### What the task requires
Word for word, reproduce every line of the data.

::::

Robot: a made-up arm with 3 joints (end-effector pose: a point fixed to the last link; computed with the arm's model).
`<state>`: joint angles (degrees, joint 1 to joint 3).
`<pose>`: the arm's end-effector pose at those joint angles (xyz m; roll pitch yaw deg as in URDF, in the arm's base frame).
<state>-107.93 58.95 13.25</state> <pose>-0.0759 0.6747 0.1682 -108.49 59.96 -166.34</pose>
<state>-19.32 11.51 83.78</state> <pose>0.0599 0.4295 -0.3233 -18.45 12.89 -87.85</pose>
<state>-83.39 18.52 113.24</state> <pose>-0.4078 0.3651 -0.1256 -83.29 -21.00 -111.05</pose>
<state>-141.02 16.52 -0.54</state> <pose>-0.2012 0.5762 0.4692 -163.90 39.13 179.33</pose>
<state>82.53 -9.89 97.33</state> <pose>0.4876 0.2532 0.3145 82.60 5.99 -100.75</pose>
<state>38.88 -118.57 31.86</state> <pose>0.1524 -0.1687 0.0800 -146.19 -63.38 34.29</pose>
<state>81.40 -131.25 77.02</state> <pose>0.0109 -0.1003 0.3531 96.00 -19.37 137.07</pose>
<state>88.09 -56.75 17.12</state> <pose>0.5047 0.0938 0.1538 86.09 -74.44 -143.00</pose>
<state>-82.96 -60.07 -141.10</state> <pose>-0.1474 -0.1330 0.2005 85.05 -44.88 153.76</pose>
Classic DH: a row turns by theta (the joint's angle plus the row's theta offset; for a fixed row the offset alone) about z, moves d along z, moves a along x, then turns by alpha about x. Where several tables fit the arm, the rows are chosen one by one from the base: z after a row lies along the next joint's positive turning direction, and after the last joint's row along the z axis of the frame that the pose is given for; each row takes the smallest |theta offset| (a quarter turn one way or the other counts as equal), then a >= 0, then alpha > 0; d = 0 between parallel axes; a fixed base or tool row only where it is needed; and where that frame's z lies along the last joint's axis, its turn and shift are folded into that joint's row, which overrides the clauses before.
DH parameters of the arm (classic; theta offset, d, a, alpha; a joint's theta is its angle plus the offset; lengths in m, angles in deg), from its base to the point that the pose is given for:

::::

### Solution
Robot: a made-up arm with 3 joints (end-effector pose: a point fixed to the last link; computed with the arm's model).
`<state>`: joint angles (degrees, joint 1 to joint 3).
`<pose>`: the arm's end-effector pose at those joint angles (xyz m; roll pitch yaw deg as in URDF, in the arm's base frame).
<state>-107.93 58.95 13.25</state> <pose>-0.0759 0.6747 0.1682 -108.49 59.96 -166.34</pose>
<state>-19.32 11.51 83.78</state> <pose>0.0599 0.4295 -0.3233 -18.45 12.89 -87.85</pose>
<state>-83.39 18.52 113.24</state> <pose>-0.4078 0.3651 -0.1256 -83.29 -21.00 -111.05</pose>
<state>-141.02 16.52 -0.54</state> <pose>-0.2012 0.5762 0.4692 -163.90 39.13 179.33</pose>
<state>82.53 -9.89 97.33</state> <pose>0.4876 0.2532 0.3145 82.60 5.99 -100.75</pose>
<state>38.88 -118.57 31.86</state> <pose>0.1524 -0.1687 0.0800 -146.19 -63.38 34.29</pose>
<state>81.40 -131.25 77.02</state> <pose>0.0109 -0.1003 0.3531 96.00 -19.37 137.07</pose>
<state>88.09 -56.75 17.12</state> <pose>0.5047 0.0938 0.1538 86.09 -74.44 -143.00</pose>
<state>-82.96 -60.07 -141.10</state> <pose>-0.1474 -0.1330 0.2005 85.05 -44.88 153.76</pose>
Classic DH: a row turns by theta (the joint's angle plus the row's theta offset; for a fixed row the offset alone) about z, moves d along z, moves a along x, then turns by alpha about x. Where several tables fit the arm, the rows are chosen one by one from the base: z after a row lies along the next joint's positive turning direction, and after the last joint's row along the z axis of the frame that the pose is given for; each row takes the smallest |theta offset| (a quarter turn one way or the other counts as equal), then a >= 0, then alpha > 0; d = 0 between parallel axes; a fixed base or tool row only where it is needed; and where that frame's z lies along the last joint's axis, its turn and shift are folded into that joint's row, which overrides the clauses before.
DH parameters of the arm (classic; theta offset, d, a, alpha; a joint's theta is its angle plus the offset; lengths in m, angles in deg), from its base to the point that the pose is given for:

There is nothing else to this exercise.